Electrogenic Na/HCO₃ cotransporters from rat and salamander kidney have similar external HCO₃ dependencies

The deduced amino-acid sequences of the electrogenic Na/HCO₃ cotransporters cloned from Ambystoma (aNBC) and rat (rNBC) are 86% identical. Here, we studied the extracellular HCO₃ dependencies of aNBC and rNBC expressed in Xenopus oocytes, injected with cRNA encoding aNBC or rNBC (in Xenopusexpression vector pTLN2). We monitored the shift in membrane potential (dV_m) or outward clamp current (I_out, V_hold = -60 mV) caused by switching the external buffer from HEPES to CO₂ /HCO₃ at a fixed pH_o of 7.5 (22°C). The major external anion was gluconate; we varied [HCO₃]_o from nominally 0 to 99 mM by exchanging gluconate for HCO₃, maintaining a constant [CO₂]/[HCO₃] ratio. In water-injected oocytes, 5% CO₂ /33 mM HCO₃ caused a small, slow depolarization or inward current. In NBC-expressing oocytes, CO₂ /HCO₃ caused a large, immediate dV_m of -30 to -100 mV (aNBC) or an immediate dI_out of 150 - 400 nA (rNBC).
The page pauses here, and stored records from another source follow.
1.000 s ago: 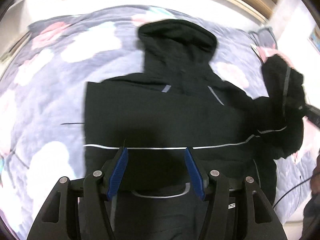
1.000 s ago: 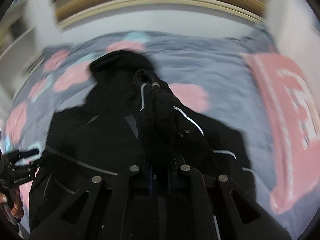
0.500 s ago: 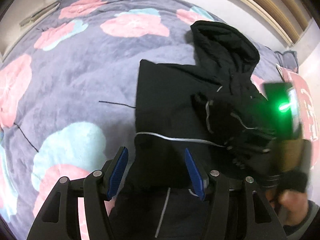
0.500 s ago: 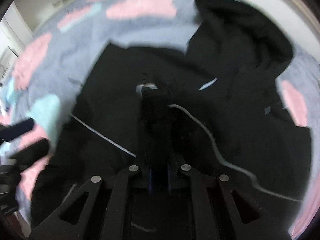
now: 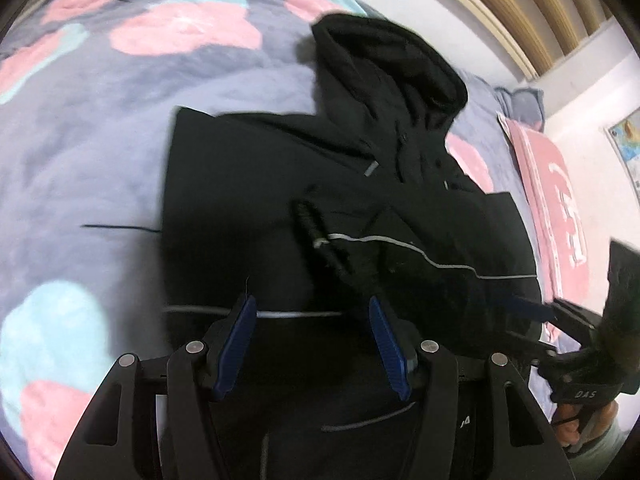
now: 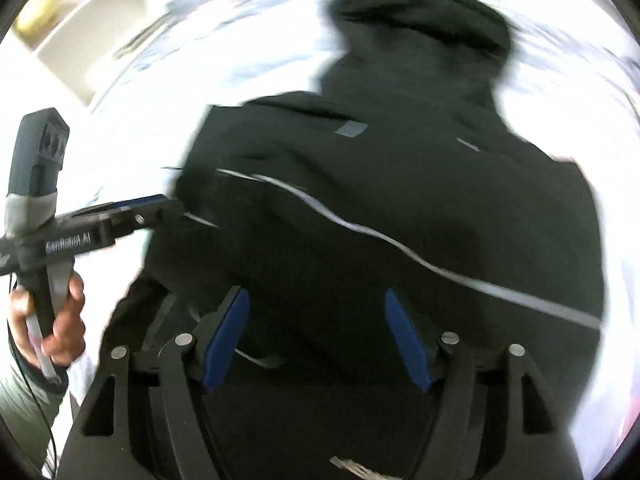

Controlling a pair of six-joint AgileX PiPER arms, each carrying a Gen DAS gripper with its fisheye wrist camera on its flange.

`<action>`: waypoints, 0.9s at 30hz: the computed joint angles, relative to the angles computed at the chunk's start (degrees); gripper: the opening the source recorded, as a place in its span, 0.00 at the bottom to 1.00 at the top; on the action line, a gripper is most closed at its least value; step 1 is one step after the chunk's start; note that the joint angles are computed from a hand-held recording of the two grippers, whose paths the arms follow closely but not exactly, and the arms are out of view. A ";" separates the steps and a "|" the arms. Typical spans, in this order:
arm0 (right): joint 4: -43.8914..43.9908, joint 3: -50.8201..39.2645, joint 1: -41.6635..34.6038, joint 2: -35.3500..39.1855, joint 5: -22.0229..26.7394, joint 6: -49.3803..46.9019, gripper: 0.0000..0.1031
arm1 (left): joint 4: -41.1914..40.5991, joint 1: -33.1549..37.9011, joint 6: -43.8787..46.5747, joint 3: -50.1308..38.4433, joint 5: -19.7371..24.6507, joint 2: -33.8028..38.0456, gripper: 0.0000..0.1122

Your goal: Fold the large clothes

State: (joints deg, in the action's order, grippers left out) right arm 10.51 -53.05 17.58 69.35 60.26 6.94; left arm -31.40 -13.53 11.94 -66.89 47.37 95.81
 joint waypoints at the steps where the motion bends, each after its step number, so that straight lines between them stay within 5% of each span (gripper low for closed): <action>1: -0.32 1.03 -2.37 -1.24 1.07 -0.46 0.71 | -1.35 -0.54 0.90 -0.83 0.02 1.40 0.53; 7: 1.77 5.24 -16.67 -6.03 5.54 -4.98 0.71 | 1.63 -5.18 -4.47 -7.20 -1.24 9.27 0.53; 9: -0.05 5.31 -16.70 -7.05 6.09 -3.75 0.71 | 4.18 -6.89 -6.61 -7.91 -2.87 10.03 0.20; 14: -3.10 2.43 -18.14 -7.42 5.65 -2.26 0.71 | 3.51 -4.13 -5.75 -3.60 -5.27 0.04 0.19; 17: -4.80 1.47 -19.23 -5.20 4.00 -1.54 0.71 | 0.45 3.02 -1.92 -0.48 -2.43 -5.69 0.19; 22: -8.22 4.64 -17.02 3.77 -4.11 3.37 0.72 | 5.32 7.65 -3.40 2.82 2.67 -0.32 0.25; 27: -16.57 7.70 -10.64 9.28 -9.96 12.16 0.76 | 4.11 6.92 -2.39 6.57 -1.66 -0.28 0.34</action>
State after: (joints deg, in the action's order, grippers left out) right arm -6.06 -45.35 6.94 78.63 50.30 19.10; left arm -27.29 -6.61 9.55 -60.31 45.71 95.53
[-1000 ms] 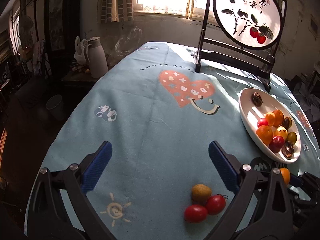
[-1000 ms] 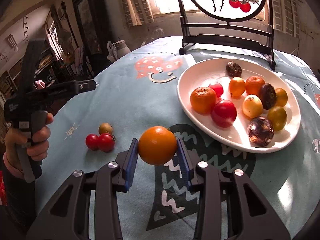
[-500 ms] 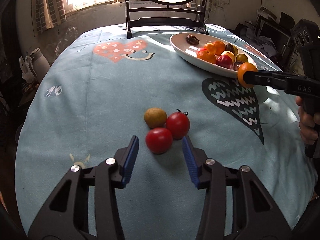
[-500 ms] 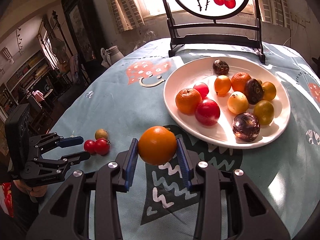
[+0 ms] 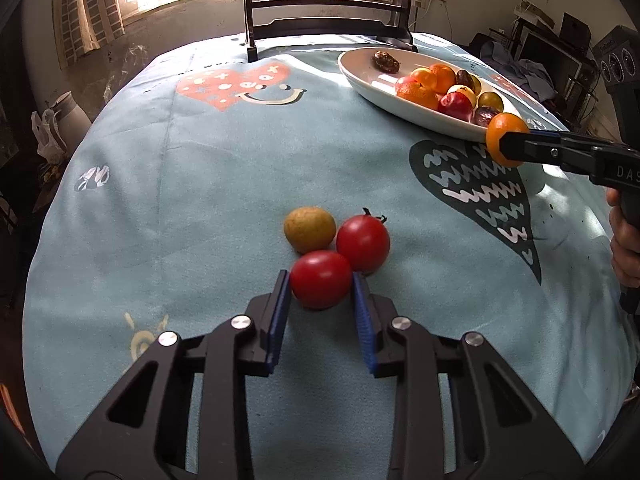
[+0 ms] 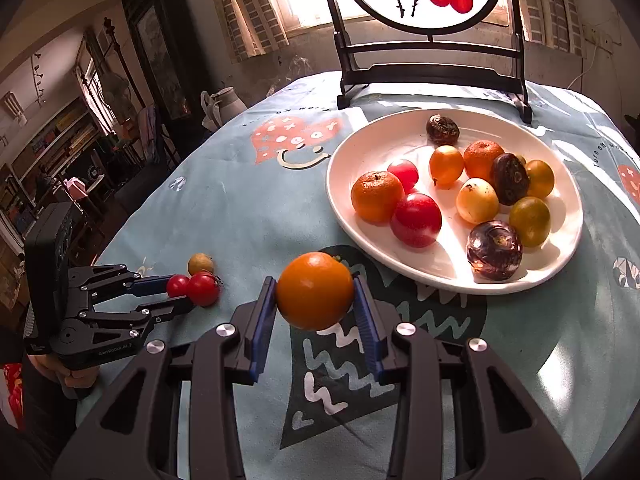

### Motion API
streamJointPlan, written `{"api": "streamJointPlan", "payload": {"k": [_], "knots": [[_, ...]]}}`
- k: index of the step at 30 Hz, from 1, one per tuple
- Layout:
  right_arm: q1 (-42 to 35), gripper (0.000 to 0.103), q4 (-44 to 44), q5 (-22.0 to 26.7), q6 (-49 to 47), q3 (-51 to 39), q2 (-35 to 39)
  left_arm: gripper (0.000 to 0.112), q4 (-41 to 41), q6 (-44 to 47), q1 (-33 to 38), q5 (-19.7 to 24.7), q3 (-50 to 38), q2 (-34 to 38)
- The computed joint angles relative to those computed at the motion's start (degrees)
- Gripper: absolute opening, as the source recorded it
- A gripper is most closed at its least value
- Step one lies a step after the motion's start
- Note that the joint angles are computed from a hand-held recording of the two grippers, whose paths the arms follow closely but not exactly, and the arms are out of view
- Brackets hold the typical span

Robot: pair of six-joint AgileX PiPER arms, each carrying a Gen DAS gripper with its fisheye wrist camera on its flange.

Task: Organize fruits
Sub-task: 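Grasp a red tomato with the left tool while the right tool holds the orange, then carry both fruits onto the white plate and open both tools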

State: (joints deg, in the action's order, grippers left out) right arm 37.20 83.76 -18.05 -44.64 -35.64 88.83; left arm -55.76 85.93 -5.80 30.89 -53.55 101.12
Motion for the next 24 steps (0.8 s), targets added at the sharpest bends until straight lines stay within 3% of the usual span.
{"api": "streamJointPlan", "payload": {"k": [15, 20, 24], "knots": [[1.62, 0.039, 0.19, -2.48, -0.99, 0.31, -1.45, 0.03, -5.46, 1.07, 3.43, 6.22, 4.49, -6.08], [1.23, 0.039, -8.49, -7.2, 6.79, 3.12, -4.26, 0.03, -6.89, -3.49, -3.14, 9.03, 1.67, -8.5], [-4.21, 0.039, -16.96, -9.57, 15.81, 7.26, -7.73, 0.03, -2.73, -15.86, -13.21, 3.42, -7.23, -4.71]]}}
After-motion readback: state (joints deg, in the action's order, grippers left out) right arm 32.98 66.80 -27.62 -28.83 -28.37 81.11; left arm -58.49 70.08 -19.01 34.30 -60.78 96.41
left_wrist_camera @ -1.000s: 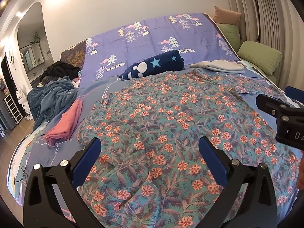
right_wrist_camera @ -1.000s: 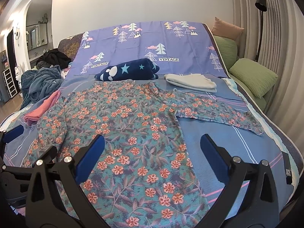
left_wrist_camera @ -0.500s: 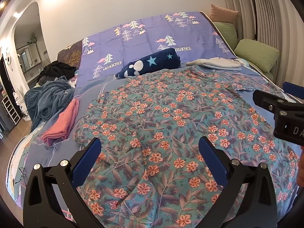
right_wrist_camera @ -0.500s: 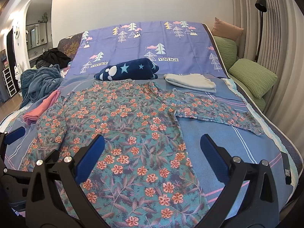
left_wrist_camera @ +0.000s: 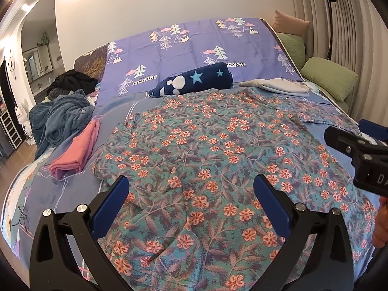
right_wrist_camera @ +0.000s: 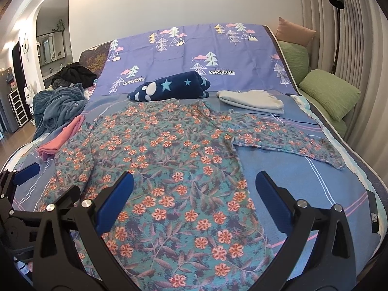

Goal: Fold small clothes
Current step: 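Position both grippers over the flat teal floral shirt, then grasp the shirt sleeve edge with the right gripper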

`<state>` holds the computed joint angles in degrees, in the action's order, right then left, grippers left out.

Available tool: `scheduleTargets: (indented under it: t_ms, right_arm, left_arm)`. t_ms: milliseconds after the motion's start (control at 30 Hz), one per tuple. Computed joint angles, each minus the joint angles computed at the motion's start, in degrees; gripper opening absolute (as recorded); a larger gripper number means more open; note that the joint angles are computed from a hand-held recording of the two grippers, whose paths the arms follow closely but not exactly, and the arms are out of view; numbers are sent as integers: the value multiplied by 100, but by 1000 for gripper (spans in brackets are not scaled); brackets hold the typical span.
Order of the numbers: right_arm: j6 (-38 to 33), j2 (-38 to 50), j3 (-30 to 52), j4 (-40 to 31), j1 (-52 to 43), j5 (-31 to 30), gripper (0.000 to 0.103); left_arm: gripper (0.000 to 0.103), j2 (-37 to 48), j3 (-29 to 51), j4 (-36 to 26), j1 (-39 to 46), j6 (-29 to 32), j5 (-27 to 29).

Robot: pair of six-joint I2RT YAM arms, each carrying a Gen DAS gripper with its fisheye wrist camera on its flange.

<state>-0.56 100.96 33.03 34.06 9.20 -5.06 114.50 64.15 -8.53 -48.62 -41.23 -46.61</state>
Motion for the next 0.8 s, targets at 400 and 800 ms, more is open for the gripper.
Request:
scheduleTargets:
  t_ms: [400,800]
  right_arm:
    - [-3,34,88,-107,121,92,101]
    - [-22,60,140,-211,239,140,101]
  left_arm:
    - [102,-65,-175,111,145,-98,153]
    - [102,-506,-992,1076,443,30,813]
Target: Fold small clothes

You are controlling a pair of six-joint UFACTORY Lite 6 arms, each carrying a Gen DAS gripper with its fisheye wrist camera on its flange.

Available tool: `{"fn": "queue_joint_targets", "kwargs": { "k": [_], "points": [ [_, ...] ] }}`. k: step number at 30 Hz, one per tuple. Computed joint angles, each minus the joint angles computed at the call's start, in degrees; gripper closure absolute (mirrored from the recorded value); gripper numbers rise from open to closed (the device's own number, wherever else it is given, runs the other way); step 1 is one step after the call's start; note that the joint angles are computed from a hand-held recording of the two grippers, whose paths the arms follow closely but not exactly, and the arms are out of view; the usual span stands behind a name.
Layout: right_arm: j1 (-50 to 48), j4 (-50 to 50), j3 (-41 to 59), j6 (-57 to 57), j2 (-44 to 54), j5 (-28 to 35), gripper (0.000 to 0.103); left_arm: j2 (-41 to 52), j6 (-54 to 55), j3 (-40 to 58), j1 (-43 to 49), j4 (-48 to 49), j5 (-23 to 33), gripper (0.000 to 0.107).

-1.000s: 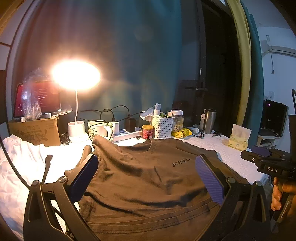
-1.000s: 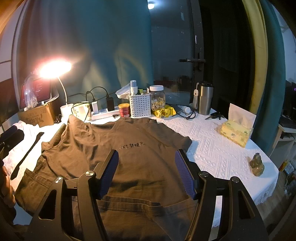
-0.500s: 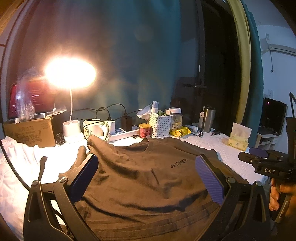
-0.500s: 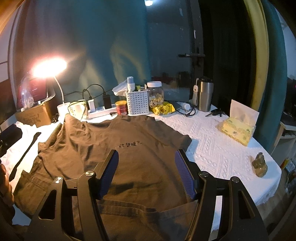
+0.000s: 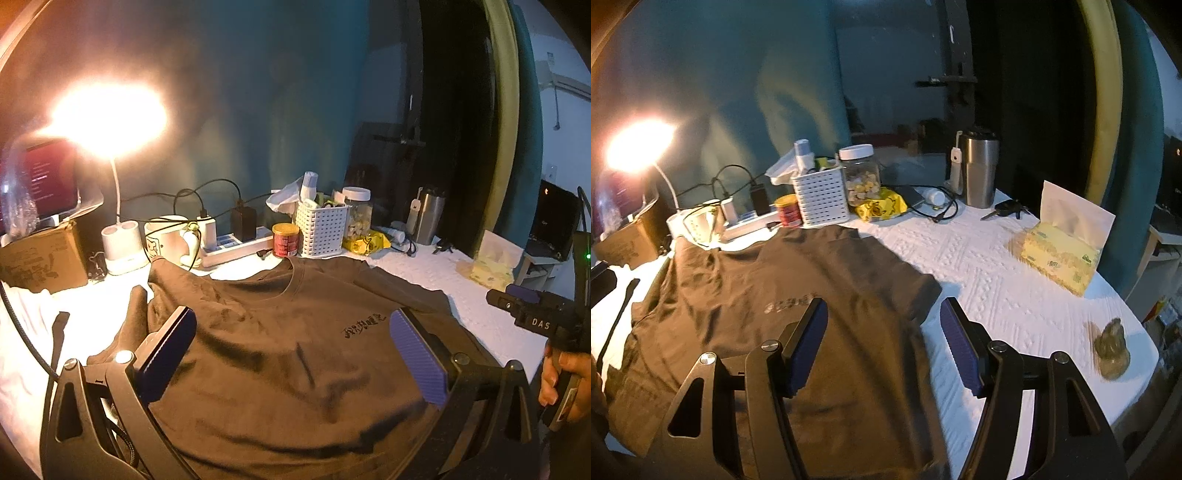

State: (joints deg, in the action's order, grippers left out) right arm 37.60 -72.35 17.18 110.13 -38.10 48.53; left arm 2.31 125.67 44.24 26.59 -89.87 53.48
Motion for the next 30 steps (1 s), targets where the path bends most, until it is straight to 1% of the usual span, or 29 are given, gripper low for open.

The dV_m and dI_out were 60% inhibited by 140 uM by DIDS, and 97% by 0 Na⁺. In aNBC-expressing oocytes, a non-linear, least-squares curve fit of the dV_m vs. [HCO₃]_o data by a normalized Michaelis-Menten equation yielded an apparent K_m for extracellular HCO₃ of 15.1 (SD=1.3) mM, and a V_max 1.54 (SD=0.05) fold greater than the dV_m caused by 33 mM HCO₃. In similar dV_m experiments with rNBC, the K_m was 12.9 (SD=3.1) mM, and the normalized V_max was 1.40 (SD=0.12). In rNBC oocytes, I_out was large enough for determining the HCO₃ dependence: K_m was 15.2 (SD=1.4) mM, and normalized V_max was 1.59 (SD=0.04). Our data shows that external HCO₃ dependence is similar for two NBCs from species in different classes (amphibian vs. mammal).